Adjustable versus fixed rate loans

With a fixed-rate loan, your monthly payment never changes for the entire duration of your mortgage. The amount of the payment allocated for principal (the loan amount) goes up, but your interest payment will decrease accordingly. Your property taxes increase, or rarely, decrease, and your insurance rates might vary as well. But generally payment amounts for your fixed-rate mortgage will be very stable.

During the early amortization period of a fixed-rate loan, most of your payment goes toward interest, and a much smaller percentage goes to principal. This proportion reverses itself as the loan ages.

You can choose a fixed-rate loan in order to lock in a low interest rate. People select these types of loans because interest rates are low and they wish to lock in at the low rate. For homeowners who have an ARM now, refinancing into a fixed-rate loan can provide greater monthly payment stability. If you currently have an Adjustable Rate Mortgage (ARM), we can help you lock in a fixed-rate at the best rate currently available. Call Family Mortgage Company of Hawaii, Inc. NMLS #244497 at (808) 935-0678 for details.

Adjustable Rate Mortgages — ARMs, come in many varieties. Generally, the interest rates for ARMs are based on a federal index. A few of these are: the 6-month Certificate of Deposit (CD) rate, the one-year Treasury Security rate, the Federal Home Loan Bank's 11th District Cost of Funds Index (COFI), or others.
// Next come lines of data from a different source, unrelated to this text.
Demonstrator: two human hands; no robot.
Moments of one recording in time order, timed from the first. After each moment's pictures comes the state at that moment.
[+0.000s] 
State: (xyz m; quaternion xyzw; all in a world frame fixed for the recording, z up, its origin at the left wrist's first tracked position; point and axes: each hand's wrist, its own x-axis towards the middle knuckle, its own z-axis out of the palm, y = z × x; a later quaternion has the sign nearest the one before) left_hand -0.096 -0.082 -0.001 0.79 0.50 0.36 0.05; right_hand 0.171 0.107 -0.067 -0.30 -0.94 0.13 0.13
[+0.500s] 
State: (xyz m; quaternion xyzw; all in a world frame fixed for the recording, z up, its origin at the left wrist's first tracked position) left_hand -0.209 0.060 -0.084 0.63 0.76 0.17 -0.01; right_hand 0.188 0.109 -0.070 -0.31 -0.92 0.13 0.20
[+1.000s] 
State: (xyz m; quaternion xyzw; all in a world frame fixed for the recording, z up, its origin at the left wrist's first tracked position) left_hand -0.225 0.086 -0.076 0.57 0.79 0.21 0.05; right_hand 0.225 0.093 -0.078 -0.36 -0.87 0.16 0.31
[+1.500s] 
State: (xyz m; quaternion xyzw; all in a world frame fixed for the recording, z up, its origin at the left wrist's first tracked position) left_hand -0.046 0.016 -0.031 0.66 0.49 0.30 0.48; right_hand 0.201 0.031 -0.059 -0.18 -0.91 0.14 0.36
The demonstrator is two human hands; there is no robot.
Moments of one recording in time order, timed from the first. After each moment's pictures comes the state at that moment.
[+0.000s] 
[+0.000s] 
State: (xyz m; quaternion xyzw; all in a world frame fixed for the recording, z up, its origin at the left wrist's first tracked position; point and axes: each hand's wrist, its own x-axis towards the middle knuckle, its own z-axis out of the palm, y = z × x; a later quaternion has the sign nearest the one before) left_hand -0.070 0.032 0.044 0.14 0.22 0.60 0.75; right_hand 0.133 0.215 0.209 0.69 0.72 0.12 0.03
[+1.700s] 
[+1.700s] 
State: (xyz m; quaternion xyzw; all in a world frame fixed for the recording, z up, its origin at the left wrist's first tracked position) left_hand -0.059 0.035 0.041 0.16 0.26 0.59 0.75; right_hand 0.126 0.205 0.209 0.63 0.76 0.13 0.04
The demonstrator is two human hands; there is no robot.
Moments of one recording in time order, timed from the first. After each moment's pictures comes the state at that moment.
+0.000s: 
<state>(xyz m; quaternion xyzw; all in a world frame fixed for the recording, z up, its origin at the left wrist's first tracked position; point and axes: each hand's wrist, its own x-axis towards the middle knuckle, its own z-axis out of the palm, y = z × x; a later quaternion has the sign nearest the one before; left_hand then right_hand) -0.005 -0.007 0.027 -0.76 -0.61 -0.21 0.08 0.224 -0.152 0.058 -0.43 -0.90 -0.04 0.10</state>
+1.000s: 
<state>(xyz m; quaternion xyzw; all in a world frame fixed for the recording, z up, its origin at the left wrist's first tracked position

Most programs have a cap that protects borrowers from sudden increases in monthly payments. There may be a cap on interest rate increases over the course of a year. For example: no more than two percent a year, even though the underlying index increases by more than two percent. Your loan may feature a "payment cap" that instead of capping the interest rate directly, caps the amount that your monthly payment can go up in a given period. The majority of ARMs also cap your interest rate over the life of the loan.

ARMs most often feature their lowest, most attractive rates at the start. They guarantee that rate for an initial period that varies greatly. You've probably heard of 5/1 or 3/1 ARMs. In these loans, the introductory rate is fixed for three or five years. After this period it adjusts every year. These types of loans are fixed for a certain number of years (3 or 5), then adjust. These loans are best for borrowers who anticipate moving within three or five years. These types of adjustable rate programs are best for borrowers who plan to move before the initial lock expires.

You might choose an ARM to take advantage of a lower introductory interest rate and count on moving, refinancing or absorbing the higher rate after the initial rate goes up. ARMs can be risky when property values decrease and borrowers cannot sell or refinance.